Milo looked at her strong, ebony face. She was dressed in the same faded, ragged-looking purple sarape over pale orange blouse and purple cargo pants he and the rest of the crew wore. “It took a pretty shallow angle. Let’s check for survivors.”
“I don’t know, Milo,” she said, wary eyes still on the crash site. “First, they change the rendezvous at the last minute, now they go down in a fiery mess. Might be we should just leave them be. Might be this op is compromised.”
She made good points and Milo was the first to admit it didn’t look good, but…“Laser finder says it’s only four klicks out. It’ll take hours for the QRF to get here from Titus Plantation.” Titus Planation housed closest Xiang Corporate Security camp, but Mi
lo had arranged for a distraction to keep local forces busy, hoping to slow local response times.
Andie stepped close and put a concerned hand on his arm. “No one survived that crash. We both know that. That smoke is a beacon to every patrol, every Xiang trooper in the sector. I say we leave it.” There was a tender, pleading quality to her voice. “We’re doing great things here. We don’t need outsiders to win this war.”
“Not again, Andie.” Milo looked at her and saw some of the old stirrings from the heady days when they shared both a bed and vision of what they were doing reflected in her eyes. But that was eighteen long months ago. “Can’t you see? We’re outgrowing the tiny grassroots rebellion we used to be.”
“We don’t have to. We have allies, right here. Allies we can join with and beat Xiang at their own game.”

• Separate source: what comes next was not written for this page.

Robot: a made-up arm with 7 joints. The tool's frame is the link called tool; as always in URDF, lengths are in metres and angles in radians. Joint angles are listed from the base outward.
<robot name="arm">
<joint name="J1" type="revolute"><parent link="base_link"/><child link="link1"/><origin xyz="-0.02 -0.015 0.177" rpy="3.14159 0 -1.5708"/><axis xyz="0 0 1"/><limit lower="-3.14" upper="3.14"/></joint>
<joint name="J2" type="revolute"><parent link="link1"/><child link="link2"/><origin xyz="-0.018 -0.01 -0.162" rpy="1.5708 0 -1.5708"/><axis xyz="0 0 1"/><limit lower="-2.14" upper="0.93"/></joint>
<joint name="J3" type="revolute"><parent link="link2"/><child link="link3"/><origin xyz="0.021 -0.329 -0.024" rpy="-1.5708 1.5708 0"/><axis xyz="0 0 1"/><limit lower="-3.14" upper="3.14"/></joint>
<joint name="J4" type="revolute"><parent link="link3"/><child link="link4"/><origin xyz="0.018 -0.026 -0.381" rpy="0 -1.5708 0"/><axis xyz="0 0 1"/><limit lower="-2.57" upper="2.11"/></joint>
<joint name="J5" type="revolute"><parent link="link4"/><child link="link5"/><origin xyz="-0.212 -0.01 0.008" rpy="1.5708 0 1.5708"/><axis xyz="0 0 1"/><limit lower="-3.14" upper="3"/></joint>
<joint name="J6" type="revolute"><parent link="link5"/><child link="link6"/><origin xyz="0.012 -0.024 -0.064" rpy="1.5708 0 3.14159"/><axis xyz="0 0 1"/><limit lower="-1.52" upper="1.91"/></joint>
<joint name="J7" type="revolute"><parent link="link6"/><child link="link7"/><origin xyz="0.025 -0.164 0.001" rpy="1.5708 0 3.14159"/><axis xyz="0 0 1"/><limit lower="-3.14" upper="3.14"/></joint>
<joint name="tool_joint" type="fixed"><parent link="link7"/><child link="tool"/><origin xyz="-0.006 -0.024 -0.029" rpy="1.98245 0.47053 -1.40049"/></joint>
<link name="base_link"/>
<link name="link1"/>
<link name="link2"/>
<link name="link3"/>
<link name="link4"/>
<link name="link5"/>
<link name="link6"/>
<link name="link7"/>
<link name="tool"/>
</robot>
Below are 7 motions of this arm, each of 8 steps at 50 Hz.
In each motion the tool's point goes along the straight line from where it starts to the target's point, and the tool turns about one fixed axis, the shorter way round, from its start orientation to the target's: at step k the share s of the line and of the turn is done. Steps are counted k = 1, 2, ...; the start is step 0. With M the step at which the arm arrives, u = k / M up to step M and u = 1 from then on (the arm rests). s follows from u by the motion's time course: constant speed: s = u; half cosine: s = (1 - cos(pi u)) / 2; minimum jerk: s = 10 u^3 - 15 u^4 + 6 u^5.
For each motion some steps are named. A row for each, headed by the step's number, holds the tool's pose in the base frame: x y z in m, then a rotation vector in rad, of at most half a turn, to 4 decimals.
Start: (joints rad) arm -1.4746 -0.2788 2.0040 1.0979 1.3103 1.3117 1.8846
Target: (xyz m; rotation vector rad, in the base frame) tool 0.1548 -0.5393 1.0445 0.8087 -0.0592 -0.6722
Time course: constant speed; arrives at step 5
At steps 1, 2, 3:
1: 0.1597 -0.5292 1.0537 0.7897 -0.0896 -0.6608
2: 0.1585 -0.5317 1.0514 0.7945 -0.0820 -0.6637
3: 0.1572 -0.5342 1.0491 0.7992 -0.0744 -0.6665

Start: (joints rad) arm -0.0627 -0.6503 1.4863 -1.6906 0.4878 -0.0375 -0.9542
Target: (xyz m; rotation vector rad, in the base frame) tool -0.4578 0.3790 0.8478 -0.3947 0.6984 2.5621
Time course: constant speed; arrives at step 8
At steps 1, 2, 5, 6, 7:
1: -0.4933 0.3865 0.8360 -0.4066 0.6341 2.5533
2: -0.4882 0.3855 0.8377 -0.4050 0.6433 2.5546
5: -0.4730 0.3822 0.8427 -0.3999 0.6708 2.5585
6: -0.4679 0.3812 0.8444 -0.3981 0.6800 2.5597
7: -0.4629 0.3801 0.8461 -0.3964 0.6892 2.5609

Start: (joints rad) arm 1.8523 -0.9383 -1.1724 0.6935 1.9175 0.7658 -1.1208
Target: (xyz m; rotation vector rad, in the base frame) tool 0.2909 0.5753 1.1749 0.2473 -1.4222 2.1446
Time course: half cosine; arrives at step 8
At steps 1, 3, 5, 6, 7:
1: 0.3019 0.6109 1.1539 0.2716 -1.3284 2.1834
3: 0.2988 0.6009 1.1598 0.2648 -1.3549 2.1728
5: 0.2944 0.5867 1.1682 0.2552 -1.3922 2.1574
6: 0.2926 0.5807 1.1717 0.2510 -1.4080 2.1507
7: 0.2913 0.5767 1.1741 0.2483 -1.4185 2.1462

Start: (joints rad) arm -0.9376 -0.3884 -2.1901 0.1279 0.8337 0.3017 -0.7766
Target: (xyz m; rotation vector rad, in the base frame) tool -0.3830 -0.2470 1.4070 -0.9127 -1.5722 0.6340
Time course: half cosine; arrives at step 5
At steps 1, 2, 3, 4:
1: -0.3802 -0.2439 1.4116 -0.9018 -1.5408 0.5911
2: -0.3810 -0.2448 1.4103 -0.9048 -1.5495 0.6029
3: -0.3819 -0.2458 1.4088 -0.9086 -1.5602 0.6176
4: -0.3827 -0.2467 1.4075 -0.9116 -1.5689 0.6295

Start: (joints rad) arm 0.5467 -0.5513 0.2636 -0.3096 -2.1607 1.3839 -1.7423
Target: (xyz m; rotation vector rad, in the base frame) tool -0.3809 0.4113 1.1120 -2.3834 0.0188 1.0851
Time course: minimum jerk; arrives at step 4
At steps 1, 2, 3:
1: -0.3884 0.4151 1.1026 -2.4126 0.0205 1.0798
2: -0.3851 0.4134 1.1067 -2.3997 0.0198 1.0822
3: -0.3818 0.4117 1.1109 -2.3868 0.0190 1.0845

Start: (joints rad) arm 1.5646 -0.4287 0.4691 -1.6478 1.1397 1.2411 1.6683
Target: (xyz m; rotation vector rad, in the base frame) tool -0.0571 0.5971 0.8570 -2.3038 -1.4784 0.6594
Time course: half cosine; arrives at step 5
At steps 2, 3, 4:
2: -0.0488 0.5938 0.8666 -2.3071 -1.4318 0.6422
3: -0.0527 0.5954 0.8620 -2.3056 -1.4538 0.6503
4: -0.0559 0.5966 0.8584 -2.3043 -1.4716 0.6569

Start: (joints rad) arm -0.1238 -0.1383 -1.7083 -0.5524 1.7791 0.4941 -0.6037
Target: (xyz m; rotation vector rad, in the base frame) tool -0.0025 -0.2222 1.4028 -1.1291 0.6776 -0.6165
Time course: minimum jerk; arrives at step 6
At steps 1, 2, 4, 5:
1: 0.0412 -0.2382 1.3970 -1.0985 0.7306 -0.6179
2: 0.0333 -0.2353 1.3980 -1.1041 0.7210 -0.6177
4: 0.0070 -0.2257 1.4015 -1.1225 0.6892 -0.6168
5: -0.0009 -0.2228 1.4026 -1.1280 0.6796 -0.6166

Though the other cells could be called ‘potential allies’, they were, in practice, rivals, competing for the same limited resources of people and materiel. “I will not call Daljeet Virk master.” He started walking and called over his shoulder: “We have time, but not time to waste. Let’s go!” The twelve person squad moved through the purple, orange, and red jungle with the speed of experience, guided by the residual fires and billowing smoke. They drew close and the acrid smell of burnt ship tickled their noses. The crash site looked bad: the once long, sleek hull was battered and bashed. Its conic nose had been ripped off, the aft third, too. Scorch marks scored the deep green, beam-absorbing dorsal surface, especially at the flared wings where the vertical turbines were installed. Fire had brewed from the engines and it was a minor miracle the entire ship wasn’t turned into composite confetti.
“Pax?” He whispered across the jungle. Whispers were less dangerous than the squad radio when trying to be stealthy. A rose-faced girl with brown pigtails smiled out from under her broad-brimmed hat. He pointed up, and she drew a tube from her back. If someone flew in, they would get at least one of their ships. He pointed at two men to his left and another to his right and motioned to the wreckage. Andie and the rest of the squad would setup perimeter security.